If you know your model and just want the latent states, then there is no reason to use the Baum-Welch algorithm. If you don't know your model, then you can't be using the Viterbi algorithm.
Edited to add: See Peter Smit's comment; there's some overlap/vagueness in nomenclature. Some poking around led me to a chapter by Luis Javier Rodrıguez and Ines Torres in "Pattern Recognition and Image Analysis" (ISBN 978-3-540-40217-6, pp 845-857) which discusses the speed versus accuracy trade-offs of the two algorithms.
Briefly, the Baum-Welch algorithm is essentially the Expectation-Maximization (EM) algorithm applied to an HMM; as a strict EM-type algorithm you're guaranteed to converge to at least a local maximum, and so for unimodal problems find the MLE. It requires two passes over your data for each step, though, and the complexity gets very big in the length of the data and number of training samples. However, you do end up with the full conditional likelihood for your hidden parameters.

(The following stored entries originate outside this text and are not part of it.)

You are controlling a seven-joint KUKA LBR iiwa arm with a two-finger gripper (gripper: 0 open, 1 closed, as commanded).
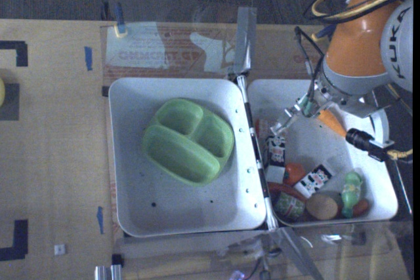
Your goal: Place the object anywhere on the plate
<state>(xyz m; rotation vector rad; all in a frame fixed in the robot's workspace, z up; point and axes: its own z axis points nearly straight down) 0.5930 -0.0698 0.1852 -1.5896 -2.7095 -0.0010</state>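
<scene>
A green divided plate lies in the left white bin, slightly left of its middle. My gripper hangs low over the left part of the right bin, just above a small black-and-white carton. No object shows between the gripper and the carton. An orange carrot-like piece lies just right of the gripper, partly under the wrist. The grey arm with its orange band covers the bin's back right corner.
Along the right bin's front lie a second black-and-white carton, a red piece, a green round item, a brown oval item and a green bottle. A metal divider separates the bins.
</scene>
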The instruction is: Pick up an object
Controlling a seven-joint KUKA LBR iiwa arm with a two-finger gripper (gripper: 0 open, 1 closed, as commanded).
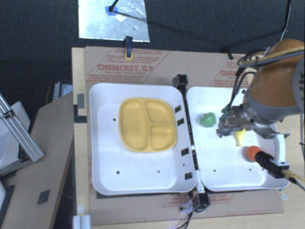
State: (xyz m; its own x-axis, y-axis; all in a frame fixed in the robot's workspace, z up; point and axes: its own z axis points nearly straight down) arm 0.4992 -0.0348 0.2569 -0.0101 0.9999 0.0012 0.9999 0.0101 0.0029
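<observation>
Camera view: gripper (232, 126), grip unclear, beside yellow object (239, 136) lying lengthwise toward the bin's near edge

My arm (279, 87) showed a broad rounded orange band above the wrist, glossy, with grey housing below it and grey at the far right edge. Black cables ran in thin loops across and beside the orange section, one trailing upward. My gripper (231, 126) was dark grey metal, blocky and cluttered with small fittings, detail too blurred to read.
</observation>
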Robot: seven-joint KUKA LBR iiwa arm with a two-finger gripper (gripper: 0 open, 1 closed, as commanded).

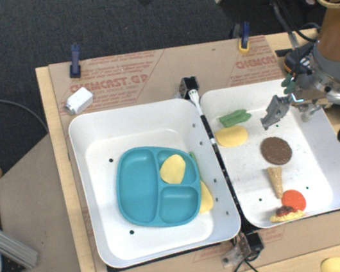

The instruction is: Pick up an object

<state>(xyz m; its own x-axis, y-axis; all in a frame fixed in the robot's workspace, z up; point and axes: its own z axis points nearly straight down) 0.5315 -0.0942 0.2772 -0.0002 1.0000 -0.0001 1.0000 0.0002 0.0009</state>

The Viterbi training algorithm (as opposed to the "Viterbi algorithm") approximates the MLE to achieve a gain in speed at the cost of accuracy. It segments the data and then applies the Viterbi algorithm (as I understood it) to get the most likely state sequence in the segment, then uses that most likely state sequence to re-estimate the hidden parameters. This, unlike the Baum-Welch algorithm, doesn't give the full conditional likelihood of the hidden parameters, and so ends up reducing the accuracy while saving significant (the chapter reports 1 to 2 orders of magnitude) computational time.